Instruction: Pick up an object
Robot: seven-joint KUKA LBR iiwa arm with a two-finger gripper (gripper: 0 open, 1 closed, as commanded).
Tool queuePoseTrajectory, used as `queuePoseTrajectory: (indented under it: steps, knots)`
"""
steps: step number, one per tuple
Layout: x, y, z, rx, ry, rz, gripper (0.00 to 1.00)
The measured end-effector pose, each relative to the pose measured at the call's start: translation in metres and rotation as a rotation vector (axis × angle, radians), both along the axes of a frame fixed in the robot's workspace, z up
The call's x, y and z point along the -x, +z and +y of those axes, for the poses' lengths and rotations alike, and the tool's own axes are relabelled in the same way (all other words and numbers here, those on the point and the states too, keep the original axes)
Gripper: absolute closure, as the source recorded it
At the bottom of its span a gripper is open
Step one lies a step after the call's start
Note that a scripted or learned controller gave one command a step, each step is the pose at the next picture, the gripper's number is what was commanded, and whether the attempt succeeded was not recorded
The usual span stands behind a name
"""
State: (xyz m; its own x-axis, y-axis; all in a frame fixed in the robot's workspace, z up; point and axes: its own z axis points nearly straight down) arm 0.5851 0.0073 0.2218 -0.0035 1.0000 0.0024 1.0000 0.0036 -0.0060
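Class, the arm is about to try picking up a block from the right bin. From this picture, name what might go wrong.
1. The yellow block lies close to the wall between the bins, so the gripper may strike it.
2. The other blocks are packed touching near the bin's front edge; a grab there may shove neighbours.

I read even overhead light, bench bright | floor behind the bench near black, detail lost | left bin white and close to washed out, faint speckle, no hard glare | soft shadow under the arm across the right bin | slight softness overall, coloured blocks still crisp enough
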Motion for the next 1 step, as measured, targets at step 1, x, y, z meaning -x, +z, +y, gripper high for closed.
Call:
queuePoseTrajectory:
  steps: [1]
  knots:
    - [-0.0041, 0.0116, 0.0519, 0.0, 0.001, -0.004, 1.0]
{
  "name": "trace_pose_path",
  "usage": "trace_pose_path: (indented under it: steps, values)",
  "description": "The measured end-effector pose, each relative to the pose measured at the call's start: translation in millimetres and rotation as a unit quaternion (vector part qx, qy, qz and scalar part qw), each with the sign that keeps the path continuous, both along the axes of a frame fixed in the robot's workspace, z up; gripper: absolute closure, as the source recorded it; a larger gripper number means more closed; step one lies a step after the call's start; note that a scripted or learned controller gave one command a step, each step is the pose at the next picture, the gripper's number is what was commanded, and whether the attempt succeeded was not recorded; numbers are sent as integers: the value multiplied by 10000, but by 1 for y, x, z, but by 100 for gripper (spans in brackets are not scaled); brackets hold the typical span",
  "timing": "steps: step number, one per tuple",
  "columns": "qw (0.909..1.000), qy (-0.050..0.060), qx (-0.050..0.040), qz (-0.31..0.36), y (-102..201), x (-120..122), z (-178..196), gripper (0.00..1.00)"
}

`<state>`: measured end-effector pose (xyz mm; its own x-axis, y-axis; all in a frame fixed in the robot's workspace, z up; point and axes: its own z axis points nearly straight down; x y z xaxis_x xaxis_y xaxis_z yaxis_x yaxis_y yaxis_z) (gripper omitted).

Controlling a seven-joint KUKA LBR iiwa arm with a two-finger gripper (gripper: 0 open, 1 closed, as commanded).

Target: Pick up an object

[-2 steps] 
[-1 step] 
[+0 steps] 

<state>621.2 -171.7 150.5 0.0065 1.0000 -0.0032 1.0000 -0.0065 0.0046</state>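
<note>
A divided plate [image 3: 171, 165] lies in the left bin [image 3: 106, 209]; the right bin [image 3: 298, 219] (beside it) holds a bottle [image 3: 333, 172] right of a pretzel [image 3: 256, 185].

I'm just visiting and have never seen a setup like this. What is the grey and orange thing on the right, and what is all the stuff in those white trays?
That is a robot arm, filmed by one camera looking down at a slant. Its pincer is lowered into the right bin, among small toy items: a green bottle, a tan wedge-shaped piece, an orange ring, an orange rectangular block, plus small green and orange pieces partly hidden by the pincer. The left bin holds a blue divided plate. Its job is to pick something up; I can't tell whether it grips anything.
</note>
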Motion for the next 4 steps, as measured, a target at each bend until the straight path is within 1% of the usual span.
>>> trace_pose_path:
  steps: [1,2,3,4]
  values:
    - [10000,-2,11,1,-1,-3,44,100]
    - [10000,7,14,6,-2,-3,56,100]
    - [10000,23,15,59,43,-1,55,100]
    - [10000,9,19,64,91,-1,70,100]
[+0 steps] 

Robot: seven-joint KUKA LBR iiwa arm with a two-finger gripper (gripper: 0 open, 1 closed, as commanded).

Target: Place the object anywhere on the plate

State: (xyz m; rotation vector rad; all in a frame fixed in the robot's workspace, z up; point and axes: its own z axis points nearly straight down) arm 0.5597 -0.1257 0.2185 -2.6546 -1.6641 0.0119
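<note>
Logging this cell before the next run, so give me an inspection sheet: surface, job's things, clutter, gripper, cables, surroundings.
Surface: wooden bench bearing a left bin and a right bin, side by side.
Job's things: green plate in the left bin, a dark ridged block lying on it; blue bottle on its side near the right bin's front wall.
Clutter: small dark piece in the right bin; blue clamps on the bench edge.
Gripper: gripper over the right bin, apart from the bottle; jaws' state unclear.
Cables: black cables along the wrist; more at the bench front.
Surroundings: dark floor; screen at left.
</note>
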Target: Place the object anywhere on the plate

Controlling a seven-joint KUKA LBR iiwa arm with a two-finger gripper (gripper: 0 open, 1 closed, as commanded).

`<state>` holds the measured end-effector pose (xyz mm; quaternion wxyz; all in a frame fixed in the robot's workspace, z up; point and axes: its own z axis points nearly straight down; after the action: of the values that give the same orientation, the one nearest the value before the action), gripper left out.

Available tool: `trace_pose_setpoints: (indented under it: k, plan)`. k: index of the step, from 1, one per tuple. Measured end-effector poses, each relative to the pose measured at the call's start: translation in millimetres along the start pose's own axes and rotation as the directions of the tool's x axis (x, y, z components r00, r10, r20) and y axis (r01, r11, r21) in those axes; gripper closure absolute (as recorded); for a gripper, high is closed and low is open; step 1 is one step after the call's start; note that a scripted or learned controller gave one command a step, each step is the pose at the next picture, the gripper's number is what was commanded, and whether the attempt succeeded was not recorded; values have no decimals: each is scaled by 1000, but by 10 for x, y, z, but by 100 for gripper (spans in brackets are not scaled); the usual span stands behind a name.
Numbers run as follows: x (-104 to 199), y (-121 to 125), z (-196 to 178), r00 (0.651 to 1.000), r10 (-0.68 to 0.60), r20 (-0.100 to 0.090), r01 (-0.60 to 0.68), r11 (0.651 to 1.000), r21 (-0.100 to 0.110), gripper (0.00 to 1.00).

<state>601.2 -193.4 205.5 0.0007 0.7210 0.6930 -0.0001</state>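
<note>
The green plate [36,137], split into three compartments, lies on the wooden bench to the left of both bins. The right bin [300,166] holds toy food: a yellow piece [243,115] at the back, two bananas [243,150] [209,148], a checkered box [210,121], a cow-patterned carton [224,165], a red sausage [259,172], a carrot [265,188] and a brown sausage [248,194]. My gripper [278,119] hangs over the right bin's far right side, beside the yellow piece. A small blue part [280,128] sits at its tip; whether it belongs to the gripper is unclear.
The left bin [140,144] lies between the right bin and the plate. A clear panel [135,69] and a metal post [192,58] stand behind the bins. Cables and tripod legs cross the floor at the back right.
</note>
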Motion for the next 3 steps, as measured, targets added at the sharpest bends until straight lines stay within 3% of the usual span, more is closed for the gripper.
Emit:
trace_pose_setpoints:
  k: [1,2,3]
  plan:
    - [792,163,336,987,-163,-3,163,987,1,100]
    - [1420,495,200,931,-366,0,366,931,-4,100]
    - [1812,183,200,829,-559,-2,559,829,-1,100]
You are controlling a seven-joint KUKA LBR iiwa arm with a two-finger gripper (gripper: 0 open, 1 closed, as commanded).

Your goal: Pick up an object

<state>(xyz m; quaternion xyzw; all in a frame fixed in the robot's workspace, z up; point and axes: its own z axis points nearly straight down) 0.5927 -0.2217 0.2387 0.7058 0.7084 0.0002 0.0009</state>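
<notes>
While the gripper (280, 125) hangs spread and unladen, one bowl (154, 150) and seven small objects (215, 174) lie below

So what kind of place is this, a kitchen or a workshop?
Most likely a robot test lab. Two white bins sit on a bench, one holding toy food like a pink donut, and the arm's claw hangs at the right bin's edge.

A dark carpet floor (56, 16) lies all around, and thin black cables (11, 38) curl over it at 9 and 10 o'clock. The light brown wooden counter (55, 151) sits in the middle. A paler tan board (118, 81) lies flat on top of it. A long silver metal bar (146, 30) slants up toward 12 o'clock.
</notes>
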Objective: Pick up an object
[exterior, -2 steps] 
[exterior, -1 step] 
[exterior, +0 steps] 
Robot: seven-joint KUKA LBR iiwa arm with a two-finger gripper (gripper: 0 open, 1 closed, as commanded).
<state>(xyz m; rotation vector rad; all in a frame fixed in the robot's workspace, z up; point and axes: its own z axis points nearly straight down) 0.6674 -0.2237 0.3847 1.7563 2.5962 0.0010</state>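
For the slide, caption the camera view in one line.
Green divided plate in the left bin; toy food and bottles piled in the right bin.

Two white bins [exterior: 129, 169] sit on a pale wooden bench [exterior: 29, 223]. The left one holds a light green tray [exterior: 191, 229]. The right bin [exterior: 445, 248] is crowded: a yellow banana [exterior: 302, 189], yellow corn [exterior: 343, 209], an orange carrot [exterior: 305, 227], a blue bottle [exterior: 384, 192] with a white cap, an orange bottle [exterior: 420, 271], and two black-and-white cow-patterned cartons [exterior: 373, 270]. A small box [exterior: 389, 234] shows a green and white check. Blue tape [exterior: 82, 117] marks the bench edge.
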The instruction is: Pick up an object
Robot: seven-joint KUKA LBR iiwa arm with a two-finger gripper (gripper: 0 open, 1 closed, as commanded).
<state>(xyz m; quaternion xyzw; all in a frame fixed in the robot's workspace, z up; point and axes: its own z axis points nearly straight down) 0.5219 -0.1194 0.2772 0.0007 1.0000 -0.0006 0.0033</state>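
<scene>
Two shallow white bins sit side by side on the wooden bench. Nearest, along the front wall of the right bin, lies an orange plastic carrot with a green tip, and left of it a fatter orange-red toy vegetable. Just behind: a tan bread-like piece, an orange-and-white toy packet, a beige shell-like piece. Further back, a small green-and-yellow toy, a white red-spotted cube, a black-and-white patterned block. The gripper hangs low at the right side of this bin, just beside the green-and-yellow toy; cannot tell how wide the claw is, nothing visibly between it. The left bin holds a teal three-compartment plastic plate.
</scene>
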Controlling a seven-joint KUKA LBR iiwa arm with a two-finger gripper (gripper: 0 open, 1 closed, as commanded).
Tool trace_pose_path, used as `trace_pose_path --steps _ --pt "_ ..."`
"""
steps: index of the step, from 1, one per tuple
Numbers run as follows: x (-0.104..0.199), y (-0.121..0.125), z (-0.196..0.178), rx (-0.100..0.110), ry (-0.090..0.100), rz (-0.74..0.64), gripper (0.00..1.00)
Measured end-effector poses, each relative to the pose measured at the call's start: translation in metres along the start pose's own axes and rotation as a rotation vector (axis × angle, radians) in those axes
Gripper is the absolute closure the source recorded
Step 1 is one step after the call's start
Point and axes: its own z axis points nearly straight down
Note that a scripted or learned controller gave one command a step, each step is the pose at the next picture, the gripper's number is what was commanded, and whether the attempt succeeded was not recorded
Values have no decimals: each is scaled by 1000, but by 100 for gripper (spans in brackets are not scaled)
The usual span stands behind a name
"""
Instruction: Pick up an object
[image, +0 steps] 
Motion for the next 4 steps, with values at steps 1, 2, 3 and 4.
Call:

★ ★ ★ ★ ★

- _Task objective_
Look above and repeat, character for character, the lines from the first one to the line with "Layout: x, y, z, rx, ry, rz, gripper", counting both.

- _Your response_
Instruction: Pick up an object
Robot: seven-joint KUKA LBR iiwa arm with a two-finger gripper (gripper: 0 open, 1 closed, as commanded).
Tool queuePoseTrajectory, used as `queuePoseTrajectory: (indented under it: steps, knots)`
"""
steps: step number, one per tuple
Layout: x, y, z, rx, ry, rz, gripper (0.00 to 1.00)

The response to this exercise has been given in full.